Retin A 0.1 is the strongest strength available (comes in a cream and Retin A Micro Gel). If you are already having a little redness and peeling after two applications you may want to work into it by applying some moisturizer before you apply it which effectively dilutes it, or starting with every other day. When you wash you face, some of the peeling will come off naturally, other than that it is usually best to not try to scrub it off or remove it with an exfoliant etc. You are correct that it is usually best to just apply extra moisturizer to counteract the peeling. Good luck!

Posted on June 06, 2015 by Karin

Thanks to you for answering. 
I would like to comment with you that after a month with tretinoid 0.1 my skin is startng to get used to it,  but arround my mouth, (not in the corners) and my chin Iv got this constant red undertone that make all my dark spot more noticeable and make my face look darker in the lower part of it.  I know that redness in this part of the face is very common because of the special sensibility of this skin,  I did every rhing to make the cream more soft to that place,  mix it with moisturizer,  put moisturizer before….

There is any other option that do not involve to stop using the cream on this part of my face
thanks again.

Posted on June 06, 2015 by Elaine Cook M.D

Hi Karin,
It is almost always that area that causes the most issues with tolerating any retinoid. You are doing the right things by putting moisturizer under it, mixing with with moisturizer and putting moisturizer on top of it. Be sure that you are not rubbing around your mouth when you wipe your face with a napkin, use a soft napkin and blot like a lady don’t rub the food off like a truck driver. When you brush your teeth be sure that you are not dripping toothpaste water down your chin.

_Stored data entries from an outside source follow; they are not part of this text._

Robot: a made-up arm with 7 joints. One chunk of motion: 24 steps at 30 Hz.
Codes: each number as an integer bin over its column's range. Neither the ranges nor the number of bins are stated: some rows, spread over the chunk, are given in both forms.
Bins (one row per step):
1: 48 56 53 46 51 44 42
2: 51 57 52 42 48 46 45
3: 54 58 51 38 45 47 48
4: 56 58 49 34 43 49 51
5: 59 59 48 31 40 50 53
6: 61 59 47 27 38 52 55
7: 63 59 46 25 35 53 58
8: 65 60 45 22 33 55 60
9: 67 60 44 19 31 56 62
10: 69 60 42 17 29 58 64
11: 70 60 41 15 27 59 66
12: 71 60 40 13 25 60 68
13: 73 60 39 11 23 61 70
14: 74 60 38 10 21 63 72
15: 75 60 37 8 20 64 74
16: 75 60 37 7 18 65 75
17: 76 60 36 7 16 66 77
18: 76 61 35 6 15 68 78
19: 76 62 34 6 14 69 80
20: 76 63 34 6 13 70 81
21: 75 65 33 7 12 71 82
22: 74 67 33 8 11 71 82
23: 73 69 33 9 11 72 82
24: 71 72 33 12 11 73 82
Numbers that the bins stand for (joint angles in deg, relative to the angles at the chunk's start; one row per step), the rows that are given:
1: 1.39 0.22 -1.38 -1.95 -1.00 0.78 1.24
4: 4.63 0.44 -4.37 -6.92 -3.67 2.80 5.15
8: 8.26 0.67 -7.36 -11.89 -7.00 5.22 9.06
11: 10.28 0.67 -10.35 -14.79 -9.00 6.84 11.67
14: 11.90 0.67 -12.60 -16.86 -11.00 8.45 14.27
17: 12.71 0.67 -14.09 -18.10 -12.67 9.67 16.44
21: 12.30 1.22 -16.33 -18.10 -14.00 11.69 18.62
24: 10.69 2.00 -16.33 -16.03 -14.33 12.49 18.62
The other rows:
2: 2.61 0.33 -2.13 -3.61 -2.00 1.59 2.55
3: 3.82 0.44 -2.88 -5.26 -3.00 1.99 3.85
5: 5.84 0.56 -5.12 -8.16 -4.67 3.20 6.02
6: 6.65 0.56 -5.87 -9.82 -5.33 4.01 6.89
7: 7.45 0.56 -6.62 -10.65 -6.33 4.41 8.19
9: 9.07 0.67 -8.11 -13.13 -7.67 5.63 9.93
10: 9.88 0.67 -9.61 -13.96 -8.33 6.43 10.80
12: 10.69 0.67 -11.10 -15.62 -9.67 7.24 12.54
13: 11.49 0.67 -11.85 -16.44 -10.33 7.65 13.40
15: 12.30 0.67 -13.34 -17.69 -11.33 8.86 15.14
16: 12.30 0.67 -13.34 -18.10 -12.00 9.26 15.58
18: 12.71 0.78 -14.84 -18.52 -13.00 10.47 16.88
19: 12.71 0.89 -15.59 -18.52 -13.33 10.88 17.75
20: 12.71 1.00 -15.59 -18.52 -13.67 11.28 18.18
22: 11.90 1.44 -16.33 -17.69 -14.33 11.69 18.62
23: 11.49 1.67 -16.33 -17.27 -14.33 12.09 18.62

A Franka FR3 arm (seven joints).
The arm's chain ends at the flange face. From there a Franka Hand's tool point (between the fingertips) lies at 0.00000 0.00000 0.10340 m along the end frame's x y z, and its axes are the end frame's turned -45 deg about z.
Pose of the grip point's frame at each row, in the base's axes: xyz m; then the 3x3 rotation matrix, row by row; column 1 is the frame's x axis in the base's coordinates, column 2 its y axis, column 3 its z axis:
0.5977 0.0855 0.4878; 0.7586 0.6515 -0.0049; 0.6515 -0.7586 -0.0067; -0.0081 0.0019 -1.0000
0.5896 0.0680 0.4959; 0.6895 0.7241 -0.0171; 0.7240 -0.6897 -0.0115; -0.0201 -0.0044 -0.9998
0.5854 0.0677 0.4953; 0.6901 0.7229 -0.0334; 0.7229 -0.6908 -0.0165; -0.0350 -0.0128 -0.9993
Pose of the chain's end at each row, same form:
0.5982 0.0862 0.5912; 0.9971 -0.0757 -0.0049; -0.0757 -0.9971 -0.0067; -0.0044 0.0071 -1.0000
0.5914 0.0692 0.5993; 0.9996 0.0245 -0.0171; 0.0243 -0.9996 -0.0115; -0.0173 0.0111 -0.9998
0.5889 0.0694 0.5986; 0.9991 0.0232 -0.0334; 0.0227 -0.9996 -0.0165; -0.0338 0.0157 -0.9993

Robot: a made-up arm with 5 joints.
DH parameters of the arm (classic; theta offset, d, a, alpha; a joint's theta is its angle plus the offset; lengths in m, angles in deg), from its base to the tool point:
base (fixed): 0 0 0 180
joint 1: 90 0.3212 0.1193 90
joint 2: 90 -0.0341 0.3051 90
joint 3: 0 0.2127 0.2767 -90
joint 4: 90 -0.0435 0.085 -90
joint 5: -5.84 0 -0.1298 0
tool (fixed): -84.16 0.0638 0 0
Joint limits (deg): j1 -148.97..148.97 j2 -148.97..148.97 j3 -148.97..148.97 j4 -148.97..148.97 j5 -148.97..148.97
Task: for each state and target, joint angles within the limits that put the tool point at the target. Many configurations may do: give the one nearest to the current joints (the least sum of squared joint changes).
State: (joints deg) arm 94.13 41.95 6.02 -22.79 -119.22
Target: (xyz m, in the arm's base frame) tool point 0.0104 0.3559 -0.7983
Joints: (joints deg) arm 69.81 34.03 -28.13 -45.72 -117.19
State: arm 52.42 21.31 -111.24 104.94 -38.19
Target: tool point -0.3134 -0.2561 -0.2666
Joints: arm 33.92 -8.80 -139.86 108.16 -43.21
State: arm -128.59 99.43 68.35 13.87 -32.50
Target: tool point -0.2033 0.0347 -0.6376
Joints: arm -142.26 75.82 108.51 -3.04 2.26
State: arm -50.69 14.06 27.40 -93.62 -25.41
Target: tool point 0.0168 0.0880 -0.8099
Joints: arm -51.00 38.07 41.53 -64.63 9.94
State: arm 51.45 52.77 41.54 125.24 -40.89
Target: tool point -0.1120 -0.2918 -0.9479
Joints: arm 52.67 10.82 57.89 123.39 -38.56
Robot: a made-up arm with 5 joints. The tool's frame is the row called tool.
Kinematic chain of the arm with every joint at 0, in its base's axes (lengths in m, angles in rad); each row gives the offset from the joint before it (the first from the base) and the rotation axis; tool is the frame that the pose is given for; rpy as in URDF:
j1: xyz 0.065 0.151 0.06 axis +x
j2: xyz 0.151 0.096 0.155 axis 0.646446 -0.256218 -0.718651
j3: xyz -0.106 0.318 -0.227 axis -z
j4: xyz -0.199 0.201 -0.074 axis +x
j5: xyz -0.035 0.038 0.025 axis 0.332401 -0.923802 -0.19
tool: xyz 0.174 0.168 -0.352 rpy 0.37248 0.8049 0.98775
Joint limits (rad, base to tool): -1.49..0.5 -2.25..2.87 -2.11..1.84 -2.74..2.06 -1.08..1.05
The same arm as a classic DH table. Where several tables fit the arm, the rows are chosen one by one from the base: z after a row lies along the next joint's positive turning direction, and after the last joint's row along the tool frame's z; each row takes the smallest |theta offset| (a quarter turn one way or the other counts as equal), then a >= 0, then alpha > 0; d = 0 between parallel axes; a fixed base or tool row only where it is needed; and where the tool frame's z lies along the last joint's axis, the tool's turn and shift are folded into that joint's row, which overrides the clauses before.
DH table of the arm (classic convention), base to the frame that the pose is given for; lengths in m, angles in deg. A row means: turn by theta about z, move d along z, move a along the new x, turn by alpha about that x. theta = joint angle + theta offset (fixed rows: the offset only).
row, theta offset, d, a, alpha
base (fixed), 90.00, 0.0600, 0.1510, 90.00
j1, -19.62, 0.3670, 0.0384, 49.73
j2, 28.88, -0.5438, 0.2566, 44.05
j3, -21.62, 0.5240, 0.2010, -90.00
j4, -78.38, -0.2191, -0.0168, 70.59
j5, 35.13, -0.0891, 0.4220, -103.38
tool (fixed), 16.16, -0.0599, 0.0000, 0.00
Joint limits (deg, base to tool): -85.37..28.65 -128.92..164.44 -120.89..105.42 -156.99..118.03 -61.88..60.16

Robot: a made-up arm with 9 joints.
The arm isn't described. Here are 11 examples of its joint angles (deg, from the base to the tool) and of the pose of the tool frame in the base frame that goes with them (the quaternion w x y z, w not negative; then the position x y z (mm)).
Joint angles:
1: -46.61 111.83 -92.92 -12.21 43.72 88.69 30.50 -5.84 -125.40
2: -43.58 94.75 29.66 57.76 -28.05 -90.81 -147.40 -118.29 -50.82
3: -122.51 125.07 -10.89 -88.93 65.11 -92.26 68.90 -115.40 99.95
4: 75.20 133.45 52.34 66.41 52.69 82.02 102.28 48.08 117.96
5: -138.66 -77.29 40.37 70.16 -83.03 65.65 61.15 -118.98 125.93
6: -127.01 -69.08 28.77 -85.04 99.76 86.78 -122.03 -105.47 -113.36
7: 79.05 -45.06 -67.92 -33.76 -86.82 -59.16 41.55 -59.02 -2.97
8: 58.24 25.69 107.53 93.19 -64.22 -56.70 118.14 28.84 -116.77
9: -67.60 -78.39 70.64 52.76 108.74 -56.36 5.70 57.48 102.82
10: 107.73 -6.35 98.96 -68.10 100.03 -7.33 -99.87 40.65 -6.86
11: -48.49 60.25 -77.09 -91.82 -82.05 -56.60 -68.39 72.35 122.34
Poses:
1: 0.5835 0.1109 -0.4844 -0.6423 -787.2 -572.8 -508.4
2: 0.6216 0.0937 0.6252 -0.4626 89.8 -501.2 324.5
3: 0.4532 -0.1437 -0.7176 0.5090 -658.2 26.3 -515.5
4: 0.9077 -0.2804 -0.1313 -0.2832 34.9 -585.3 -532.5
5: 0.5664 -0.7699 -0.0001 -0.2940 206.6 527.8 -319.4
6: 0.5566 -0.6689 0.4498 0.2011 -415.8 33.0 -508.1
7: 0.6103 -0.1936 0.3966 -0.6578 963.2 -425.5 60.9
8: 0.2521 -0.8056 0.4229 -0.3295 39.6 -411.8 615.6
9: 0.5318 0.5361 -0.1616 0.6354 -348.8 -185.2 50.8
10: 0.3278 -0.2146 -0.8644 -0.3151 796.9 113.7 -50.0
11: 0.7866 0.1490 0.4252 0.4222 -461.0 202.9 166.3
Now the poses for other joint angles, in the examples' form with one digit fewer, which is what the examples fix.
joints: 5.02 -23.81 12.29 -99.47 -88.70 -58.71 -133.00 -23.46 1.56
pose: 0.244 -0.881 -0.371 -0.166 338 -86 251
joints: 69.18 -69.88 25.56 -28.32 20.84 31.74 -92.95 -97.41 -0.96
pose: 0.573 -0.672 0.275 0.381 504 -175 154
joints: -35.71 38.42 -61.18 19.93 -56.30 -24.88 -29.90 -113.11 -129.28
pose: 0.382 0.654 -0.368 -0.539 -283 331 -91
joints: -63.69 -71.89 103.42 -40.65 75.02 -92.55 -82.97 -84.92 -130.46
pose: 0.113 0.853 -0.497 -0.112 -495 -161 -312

Sometimes in that area you can’t ever build up to using it every day, you just use it every other or every third. And you might want to mix it with even more moisturizer than on the rest of your face to dilute it a little more.

Posted on September 09, 2015 by Shana

What is a good calming cleanser to use to wash my face prior to retin -a? And is the Mia gentle circular brush ok? Or better to use my hands to clean face?  Thank you.

Posted on September 09, 2015 by Dr. Elaine Cook M.D.

Hi Shana, I use our Facial Cleansing Lotion and it works great with retinoid treatment, because it actually adds moisturizer to your skin.  Our patients with oily skin or acne do great with our Clear Skin Wash. You can use any gentle facial cleanser that doesn’t have scrubbing beads, and that your skin tolerates. I am not a fan of using any cleansing brush with Retin-A if you have dry or sensitive skin, and at least not at first if you have normal skin. Some patients with oily skin can get away with using a gentle cleansing brush.

Posted on November 11, 2015 by Bianca

I use a retinol product every 3rd day. I went up in concentration recently, and I’ve been getting mild peeling (no redness or irritation). I’ve been told not to use moisturizer on the nights i use retinol, that it will negate the benefits of the treatment. Is that true? Also, thanks for the tip about not using a washcloth!

Posted on November 11, 2015 by Dr. Elaine Cook M.D.

Hi Bianca, I don’t agree that you can’t use moisturizer on the off nights. I think you can, without negating the effects of a retinoid product. Using moisturizer will reduce the exfoliation, but won’t affect the cellular renewal process and that is really what you are trying to do, not just get a temporary exfoliation.